Maria Júlia ficou inquieta, estava muito nervosa, e não conseguia se acalmar, demorou muito tempo até que o marido entrasse pela porta do quarto.

Ele estava com o olhar enfurecido, escuro! A olhava furioso, e ela teve medo! Ela sentou na beira da cama, segurou com força o cobre leito que estava esticado na cama, e mal conseguia respirar.

— Porque desobedeceu e cruzou a linha que eu estipulei? — Perguntou com voz severa, e ela percebeu que ele havia bebido, o cheiro que sentiu foi forte, e a sua voz estava diferente também.
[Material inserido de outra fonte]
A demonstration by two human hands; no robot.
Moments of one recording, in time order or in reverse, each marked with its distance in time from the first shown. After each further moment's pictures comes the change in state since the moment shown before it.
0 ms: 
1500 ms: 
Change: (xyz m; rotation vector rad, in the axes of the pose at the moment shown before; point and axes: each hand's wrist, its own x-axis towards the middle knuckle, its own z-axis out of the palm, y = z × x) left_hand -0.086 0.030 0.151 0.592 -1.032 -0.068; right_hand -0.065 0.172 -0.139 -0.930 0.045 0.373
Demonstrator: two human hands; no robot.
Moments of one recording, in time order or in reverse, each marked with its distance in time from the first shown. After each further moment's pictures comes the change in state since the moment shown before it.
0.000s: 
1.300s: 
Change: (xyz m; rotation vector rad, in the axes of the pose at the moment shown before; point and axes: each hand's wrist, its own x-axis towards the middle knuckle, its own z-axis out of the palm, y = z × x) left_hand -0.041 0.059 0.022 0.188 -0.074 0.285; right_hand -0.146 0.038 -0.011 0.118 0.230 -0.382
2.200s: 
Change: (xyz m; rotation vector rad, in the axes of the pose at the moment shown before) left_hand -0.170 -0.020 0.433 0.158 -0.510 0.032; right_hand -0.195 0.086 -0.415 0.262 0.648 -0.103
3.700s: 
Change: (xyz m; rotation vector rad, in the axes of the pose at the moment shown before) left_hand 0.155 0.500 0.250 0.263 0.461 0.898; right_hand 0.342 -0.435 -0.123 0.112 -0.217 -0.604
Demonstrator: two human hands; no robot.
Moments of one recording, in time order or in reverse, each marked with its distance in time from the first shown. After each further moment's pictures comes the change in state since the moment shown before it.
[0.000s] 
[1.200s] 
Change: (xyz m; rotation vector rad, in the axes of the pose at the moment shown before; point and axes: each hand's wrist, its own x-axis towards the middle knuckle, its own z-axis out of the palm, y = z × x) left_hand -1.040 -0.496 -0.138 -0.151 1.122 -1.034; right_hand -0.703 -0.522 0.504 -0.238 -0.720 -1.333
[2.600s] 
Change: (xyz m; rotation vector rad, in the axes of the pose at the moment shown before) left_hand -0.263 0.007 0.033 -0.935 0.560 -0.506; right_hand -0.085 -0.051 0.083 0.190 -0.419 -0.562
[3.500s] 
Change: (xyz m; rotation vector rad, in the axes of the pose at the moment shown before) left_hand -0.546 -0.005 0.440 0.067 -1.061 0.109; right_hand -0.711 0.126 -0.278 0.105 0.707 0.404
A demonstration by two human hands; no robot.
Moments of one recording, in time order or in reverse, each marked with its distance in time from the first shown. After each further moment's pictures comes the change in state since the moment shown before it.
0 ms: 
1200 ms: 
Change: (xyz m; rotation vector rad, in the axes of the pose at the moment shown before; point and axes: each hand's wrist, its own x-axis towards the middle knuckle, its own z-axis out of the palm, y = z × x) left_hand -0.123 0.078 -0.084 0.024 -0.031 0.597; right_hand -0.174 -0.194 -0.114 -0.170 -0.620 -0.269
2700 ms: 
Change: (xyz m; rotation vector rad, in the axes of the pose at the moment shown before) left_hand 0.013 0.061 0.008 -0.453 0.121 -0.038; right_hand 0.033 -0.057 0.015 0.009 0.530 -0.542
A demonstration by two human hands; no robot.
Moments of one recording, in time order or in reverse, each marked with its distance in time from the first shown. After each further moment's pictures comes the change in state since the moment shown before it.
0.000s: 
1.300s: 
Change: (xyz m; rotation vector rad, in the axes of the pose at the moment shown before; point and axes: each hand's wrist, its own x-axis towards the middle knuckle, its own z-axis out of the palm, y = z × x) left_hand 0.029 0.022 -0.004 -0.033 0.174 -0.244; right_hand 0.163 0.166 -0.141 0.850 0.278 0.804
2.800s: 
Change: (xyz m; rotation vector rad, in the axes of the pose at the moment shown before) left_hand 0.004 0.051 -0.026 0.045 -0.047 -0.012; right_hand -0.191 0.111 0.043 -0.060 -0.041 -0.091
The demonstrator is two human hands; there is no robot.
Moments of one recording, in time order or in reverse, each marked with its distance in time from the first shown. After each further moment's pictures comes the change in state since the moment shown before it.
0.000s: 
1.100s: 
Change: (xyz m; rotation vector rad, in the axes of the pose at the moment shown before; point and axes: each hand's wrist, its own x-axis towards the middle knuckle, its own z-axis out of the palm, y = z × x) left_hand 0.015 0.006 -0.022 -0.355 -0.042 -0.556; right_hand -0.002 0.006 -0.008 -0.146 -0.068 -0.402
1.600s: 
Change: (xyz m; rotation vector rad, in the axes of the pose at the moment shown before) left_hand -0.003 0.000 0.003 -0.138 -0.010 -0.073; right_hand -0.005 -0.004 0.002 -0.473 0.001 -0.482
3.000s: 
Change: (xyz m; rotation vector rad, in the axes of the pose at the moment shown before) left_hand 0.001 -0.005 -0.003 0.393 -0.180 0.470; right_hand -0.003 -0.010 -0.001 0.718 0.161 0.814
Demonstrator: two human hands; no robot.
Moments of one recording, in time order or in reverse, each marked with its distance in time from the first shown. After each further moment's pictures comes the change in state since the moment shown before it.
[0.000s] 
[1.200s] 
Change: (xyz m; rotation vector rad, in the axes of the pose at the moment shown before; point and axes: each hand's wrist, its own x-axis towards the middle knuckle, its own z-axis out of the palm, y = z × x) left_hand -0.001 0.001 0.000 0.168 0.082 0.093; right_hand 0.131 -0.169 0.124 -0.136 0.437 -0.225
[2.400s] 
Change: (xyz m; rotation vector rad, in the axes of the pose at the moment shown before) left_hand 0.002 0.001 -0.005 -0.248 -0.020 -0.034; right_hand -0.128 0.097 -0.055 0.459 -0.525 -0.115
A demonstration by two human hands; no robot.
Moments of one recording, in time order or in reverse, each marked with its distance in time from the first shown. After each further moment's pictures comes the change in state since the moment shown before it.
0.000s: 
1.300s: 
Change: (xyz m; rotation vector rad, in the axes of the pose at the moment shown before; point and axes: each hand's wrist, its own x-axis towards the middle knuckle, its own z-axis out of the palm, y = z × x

— Eu... eu ouvi gritos e...

— Eu já não expliquei o que acontece lá? Não falei para ficar longe? Qual o seu problema, Maria Júlia? Marco Polo cuida de lá, e ele não presta, você não lembra, mas eu lembro! — Falou furioso, e ela sentiu dor, quando ele segurou os seus braços com força.

— Eu já descobri algumas coisas! Era ele, Felipe... O MP era ele! Por que não me contou que me tirou dele, e não de um convento? Mentiu pra mim? — Perguntou ela confusa.

— Me diga o que lembrou! Anda, me diga! — Ele sacudia os braços dela, e certamente ficariam marcas depois.

— Ele me falou algumas coisas, eu associei com os pesadelos, e olhando ele de perto, eu confirmei... Era ele, Felipe! Era ele! Desgraçado, o que tanto ele fazia comigo? Porque não me lembro? Droga! Você precisa me explicar, estou ficando maluca com essas dúvidas! — Maria Júlia se desvencilhou do marido, e levantou enfurecida, cansada de tantas confusões e mentiras.

— Eu não vou contar nada! Cazzo! Isso iria confundir a sua cabeça! Só que agora não poderá mais sair dessa casa, ficará aqui dentro! Não vou correr o risco de Marco Polo te encontrar em algum corredor! Hoje você teve sorte, de o segurança que contratei ser de confiança, mas não vou mais correr esse risco! Entendeu? — Foi falando de maneira rude com ela, a fazendo ficar a cada minuto mais nervosa.

— Eu não vou mais lá, não precisa me privar de sair, aqui dentro é um tédio! E, outra... precisamos denunciar esse nojento, asqueroso... não sabe a raiva que estou sentindo dele! — Ela falou angustiada, agora lembrando melhor das imagens dos pesadelos, e teve náuseas.

— Eu farei isso! Não se preocupe! — Ele falou, e saiu encostando a porta.